REQUIRED WORK
Where a line in the material below has the string "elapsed", please report it.
BEGIN DATA EXCERPTS
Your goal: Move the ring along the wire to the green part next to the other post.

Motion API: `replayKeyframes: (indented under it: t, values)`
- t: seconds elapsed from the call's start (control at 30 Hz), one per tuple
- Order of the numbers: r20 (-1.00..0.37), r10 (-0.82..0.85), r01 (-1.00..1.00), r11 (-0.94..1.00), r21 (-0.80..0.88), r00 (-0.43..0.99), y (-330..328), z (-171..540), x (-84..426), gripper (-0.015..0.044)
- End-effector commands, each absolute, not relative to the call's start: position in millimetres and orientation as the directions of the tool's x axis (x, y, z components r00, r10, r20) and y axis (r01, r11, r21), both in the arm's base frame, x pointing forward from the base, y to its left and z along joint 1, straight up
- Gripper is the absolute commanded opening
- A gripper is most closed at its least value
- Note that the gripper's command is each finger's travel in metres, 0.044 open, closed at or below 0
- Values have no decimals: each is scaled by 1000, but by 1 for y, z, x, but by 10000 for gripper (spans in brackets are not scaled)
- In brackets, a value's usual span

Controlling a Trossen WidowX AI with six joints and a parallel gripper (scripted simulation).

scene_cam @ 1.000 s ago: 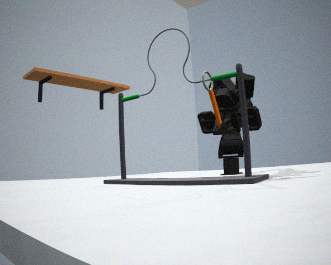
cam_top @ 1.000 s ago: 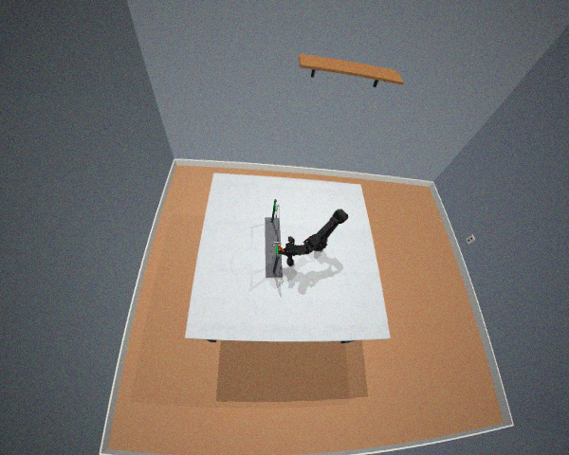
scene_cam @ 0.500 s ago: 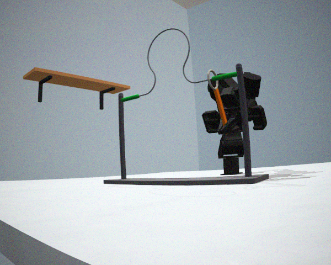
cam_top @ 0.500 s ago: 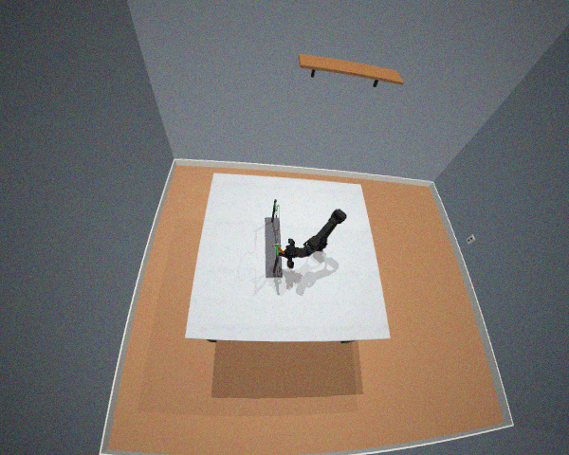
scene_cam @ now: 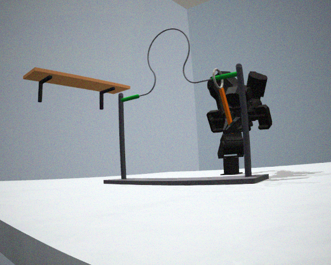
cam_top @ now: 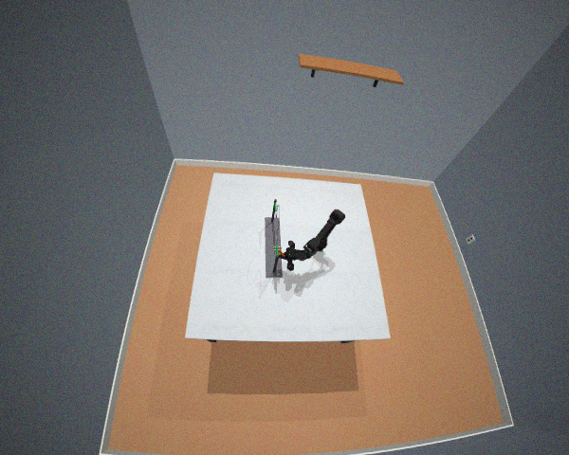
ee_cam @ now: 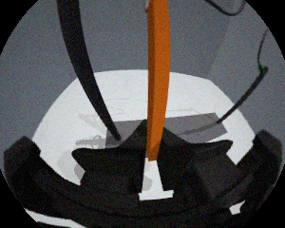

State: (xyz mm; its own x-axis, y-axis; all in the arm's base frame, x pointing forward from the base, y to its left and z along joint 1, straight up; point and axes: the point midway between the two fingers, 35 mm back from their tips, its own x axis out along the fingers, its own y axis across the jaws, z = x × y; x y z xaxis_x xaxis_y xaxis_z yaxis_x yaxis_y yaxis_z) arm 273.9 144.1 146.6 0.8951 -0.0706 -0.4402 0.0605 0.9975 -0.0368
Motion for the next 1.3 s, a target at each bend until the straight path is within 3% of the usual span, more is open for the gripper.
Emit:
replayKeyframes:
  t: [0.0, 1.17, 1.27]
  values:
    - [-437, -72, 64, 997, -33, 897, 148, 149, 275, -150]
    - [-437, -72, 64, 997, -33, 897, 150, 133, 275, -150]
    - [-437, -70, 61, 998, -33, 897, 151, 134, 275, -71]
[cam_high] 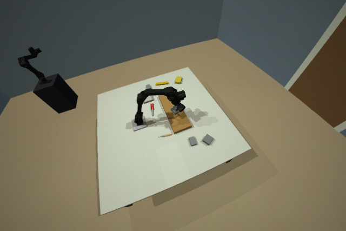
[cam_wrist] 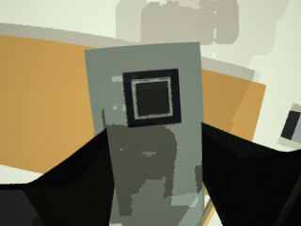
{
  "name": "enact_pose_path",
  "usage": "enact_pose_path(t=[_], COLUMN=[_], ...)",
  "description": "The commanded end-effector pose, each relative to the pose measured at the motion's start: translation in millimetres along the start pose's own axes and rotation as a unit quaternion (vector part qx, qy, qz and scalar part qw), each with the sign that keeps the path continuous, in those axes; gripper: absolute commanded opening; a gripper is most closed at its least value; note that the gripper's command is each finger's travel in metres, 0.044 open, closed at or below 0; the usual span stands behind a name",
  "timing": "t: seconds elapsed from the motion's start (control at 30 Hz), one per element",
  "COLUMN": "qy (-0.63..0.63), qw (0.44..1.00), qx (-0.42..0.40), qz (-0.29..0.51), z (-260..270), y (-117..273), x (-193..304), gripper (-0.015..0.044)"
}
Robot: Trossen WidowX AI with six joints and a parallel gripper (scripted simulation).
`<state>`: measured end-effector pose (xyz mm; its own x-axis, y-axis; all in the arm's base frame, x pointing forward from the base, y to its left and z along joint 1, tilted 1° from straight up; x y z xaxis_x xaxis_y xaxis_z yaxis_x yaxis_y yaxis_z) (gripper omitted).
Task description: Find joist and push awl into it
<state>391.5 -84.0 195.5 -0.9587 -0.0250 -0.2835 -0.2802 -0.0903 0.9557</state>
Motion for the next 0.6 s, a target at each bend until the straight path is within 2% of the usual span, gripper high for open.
enact_pose_path(t=[0.0,0.57], qy=[0.034,0.172], qw=[0.999,0.984], qx=[-0.008,-0.049], qz=[-0.002,0.007], z=[28,144], y=[-2,-13], x=[-3,6], gripper=[0.0,0.0])
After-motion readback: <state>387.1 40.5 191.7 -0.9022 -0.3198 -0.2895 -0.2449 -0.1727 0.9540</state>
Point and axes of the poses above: the point midway between the two fingers, 35 mm back from their tips, its own y axis back along the fingers, its own z axis across the jaws, x = y × z, the point moved 1 cm from there along y, back along the fingers, and after that the axes turned 14 degrees about -y, right-handed, at the moved point
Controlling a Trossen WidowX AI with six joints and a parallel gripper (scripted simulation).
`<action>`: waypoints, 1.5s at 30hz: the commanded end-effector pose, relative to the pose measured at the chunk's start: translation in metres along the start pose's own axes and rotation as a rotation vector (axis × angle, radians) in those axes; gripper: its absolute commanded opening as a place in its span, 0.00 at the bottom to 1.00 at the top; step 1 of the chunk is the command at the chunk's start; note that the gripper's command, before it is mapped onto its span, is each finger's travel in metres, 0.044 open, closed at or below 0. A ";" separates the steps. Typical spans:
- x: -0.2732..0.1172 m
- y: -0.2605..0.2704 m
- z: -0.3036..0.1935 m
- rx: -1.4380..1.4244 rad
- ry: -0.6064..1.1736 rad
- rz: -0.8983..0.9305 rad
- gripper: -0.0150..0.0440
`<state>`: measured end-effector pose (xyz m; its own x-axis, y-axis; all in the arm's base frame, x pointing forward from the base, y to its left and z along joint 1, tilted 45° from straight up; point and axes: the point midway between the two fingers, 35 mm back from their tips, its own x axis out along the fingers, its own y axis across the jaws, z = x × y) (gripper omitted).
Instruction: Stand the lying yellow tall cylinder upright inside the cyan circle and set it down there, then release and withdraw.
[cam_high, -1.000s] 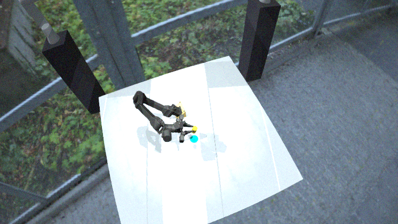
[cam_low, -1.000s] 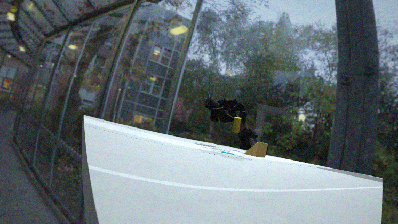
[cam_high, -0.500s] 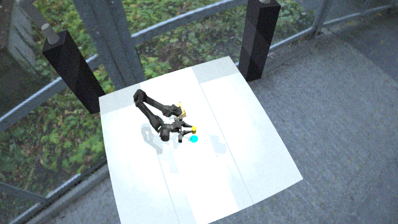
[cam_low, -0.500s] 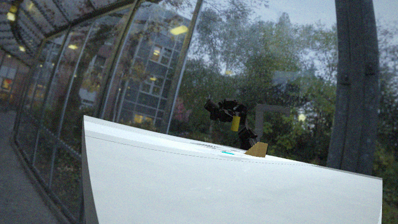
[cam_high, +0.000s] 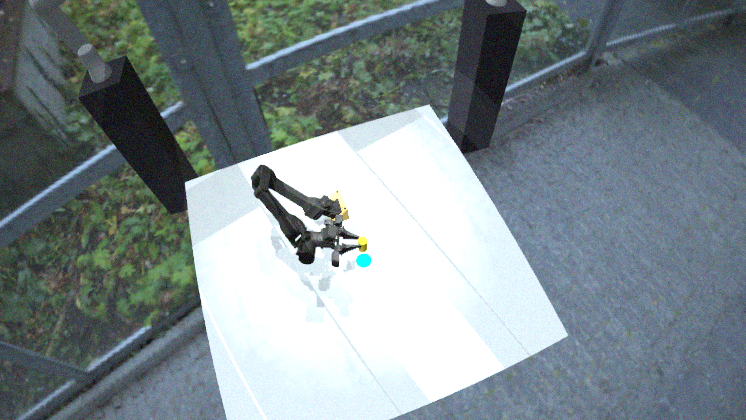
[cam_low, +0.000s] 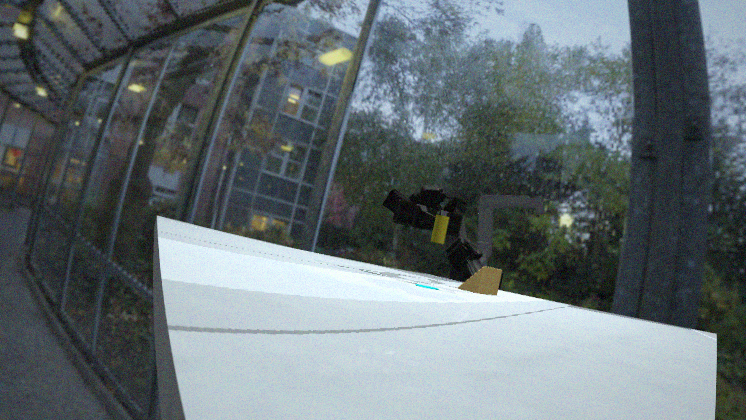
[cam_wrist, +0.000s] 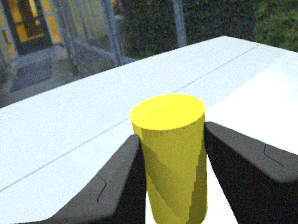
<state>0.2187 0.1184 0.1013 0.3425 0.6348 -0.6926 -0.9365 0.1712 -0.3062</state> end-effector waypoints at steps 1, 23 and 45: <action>0.000 0.001 0.000 -0.007 -0.006 0.000 0.43; 0.006 -0.004 -0.041 -0.012 0.008 0.008 0.43; 0.008 0.000 -0.108 -0.004 0.008 0.002 0.43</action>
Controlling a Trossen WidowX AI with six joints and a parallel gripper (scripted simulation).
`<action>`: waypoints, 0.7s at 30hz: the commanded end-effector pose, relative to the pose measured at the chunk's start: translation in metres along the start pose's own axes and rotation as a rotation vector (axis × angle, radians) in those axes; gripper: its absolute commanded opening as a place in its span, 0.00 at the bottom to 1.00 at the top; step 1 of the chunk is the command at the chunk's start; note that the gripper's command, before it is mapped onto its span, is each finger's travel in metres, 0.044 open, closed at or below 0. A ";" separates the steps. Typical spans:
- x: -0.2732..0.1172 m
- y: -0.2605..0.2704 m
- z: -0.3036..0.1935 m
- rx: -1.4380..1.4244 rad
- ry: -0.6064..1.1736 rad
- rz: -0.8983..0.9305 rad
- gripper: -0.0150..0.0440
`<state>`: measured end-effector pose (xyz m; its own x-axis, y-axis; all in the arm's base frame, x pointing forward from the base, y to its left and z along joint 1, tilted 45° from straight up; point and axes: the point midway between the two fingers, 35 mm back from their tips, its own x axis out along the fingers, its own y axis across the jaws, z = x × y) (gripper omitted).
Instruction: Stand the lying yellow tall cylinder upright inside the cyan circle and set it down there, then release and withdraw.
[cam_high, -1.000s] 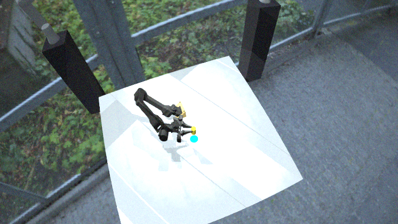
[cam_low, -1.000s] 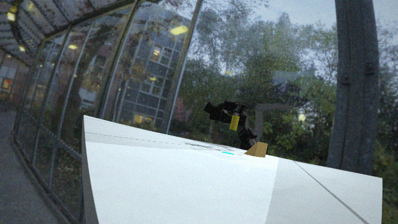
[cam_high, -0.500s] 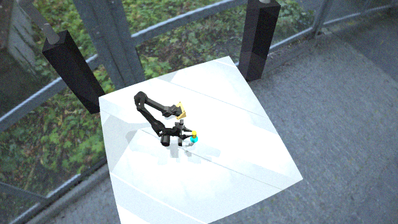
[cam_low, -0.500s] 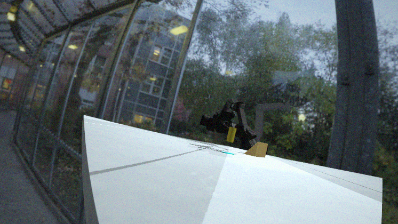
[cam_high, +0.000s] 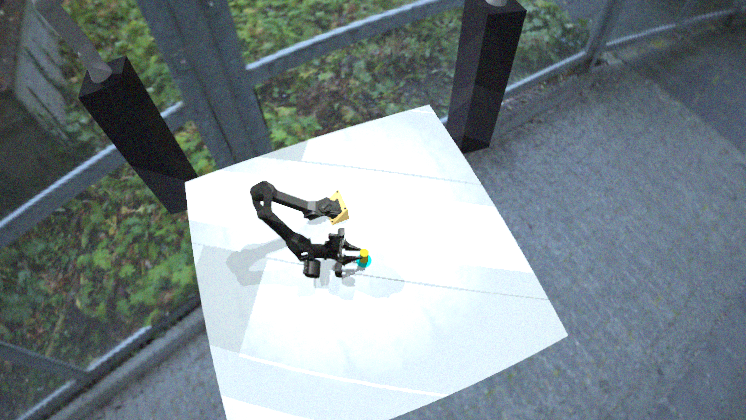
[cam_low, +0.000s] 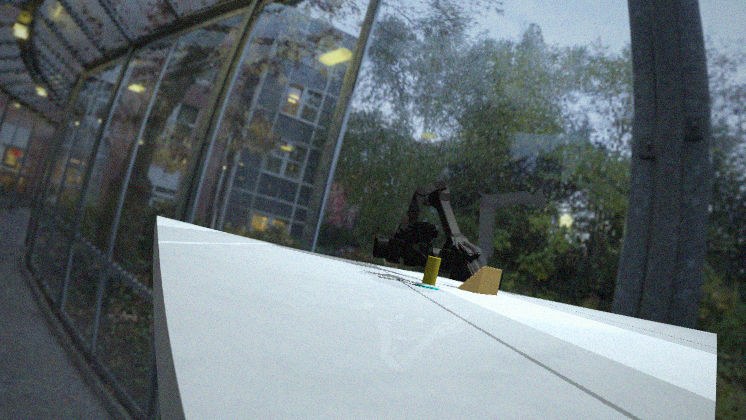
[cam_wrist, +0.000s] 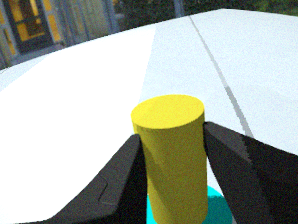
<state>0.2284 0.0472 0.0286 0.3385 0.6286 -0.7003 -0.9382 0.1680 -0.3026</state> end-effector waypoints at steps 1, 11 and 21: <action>0.000 -0.001 -0.007 -0.004 -0.002 -0.003 0.43; 0.000 -0.001 -0.007 -0.004 -0.002 -0.003 0.43; 0.000 -0.001 -0.007 -0.004 -0.002 -0.003 0.88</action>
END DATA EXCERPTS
OUTPUT FOR THIS TASK
- t: seconds elapsed from the call's start (control at 30 Hz), one per tuple
  "timing": "t: seconds elapsed from the motion's start (control at 30 Hz), one per element",

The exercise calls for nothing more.